• [WORK REQUIRED] Give again, word for word, each line from the top of the listing through the line that holds "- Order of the".

• [DATASET SECTION]
--- START ---

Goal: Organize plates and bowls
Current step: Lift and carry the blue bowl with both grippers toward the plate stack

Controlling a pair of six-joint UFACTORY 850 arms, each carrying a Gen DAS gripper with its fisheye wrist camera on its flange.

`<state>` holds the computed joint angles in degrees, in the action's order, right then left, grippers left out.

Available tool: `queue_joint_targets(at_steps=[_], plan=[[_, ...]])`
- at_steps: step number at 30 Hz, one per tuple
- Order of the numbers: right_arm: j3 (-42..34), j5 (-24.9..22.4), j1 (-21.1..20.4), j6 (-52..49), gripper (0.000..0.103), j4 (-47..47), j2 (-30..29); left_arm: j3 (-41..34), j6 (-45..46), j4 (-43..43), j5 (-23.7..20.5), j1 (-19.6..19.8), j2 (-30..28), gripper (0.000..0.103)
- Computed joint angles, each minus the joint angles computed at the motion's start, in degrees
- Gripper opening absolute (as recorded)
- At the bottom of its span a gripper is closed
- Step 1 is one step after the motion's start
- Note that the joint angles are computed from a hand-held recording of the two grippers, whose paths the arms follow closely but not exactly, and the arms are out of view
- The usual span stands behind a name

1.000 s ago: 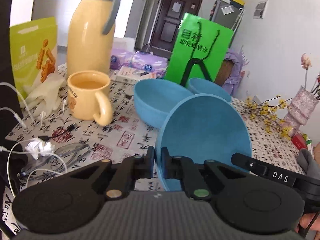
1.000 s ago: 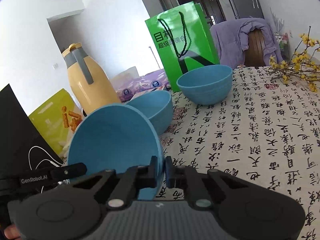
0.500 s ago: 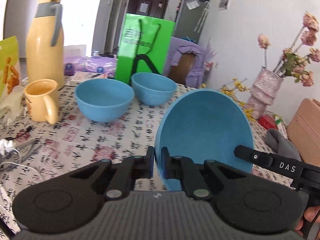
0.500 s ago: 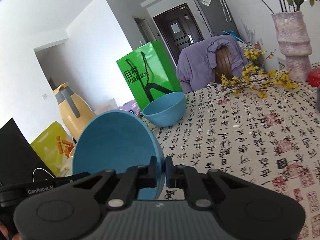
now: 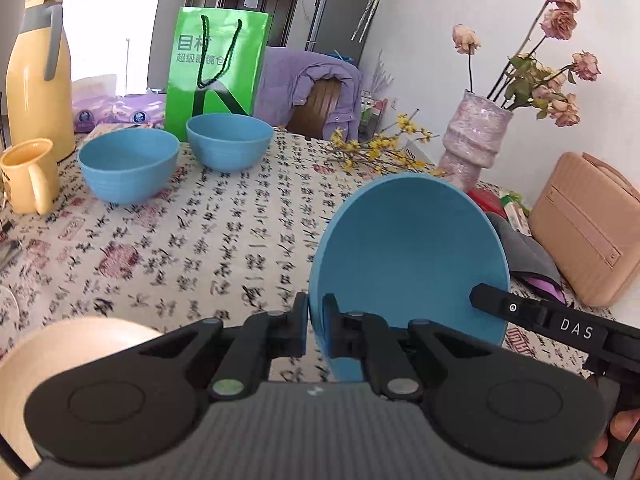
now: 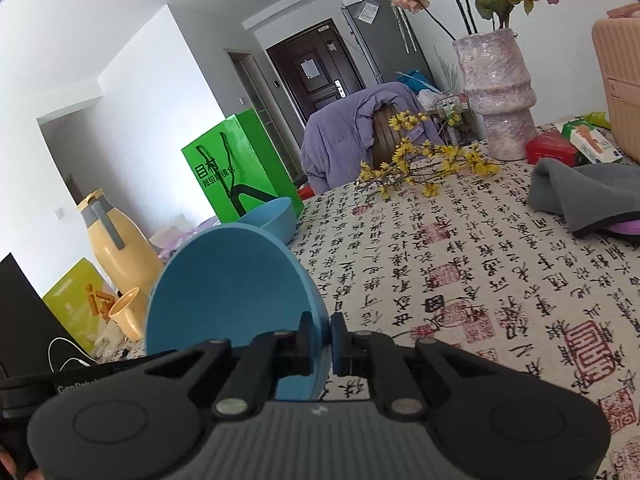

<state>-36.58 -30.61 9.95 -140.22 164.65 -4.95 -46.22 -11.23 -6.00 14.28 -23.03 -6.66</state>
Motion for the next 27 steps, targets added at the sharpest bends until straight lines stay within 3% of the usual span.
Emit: queue_joint_targets(at_steps=[12, 20, 27], plan=[[10.46, 4.04, -5.07, 7.48, 0.009, -10.45, 11.02, 6.98, -9.73, 1.00, -0.20, -5.81, 4.23, 0.007], [16.56, 5.92, -5.95, 12.38, 0.009, -14.89, 17.47, 11.53, -1.76, -10.29, -0.56, -9.44, 8.08, 0.008], [19.36, 5.29, -6.53, 16.25, 0.010, -18.48, 19.35, 13.10, -8.18, -4.76, -1.38, -9.24, 8.50, 0.008]])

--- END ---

• [ANSWER TO THIS PROBLEM]
Goal: Organize plates and bowls
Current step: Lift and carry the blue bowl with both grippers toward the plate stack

Controlling a pair of six-joint UFACTORY 850 arms, each carrying a Gen DAS gripper with its fisheye wrist camera on its flange.

`<state>` holds the computed joint angles in degrees, in the action's order, right then left, grippers left out.

Available tool: `queue_joint_targets(at_steps=[_], plan=[[_, ...]])`
- at_steps: step number at 30 Hz, one per tuple
- Order of the numbers: right_arm: j3 (-42..34), j5 (-24.9..22.4), j1 (-21.1..20.4), j6 (-52..49), gripper (0.000..0.103), j4 (-47..47), j2 (-30..29); left_arm: j3 (-41..34), j6 (-45..46), j4 (-43..43), j5 (-23.7..20.5), j1 (-19.6..19.8), j2 (-30..28), gripper (0.000..0.103)

The required output has been given in full.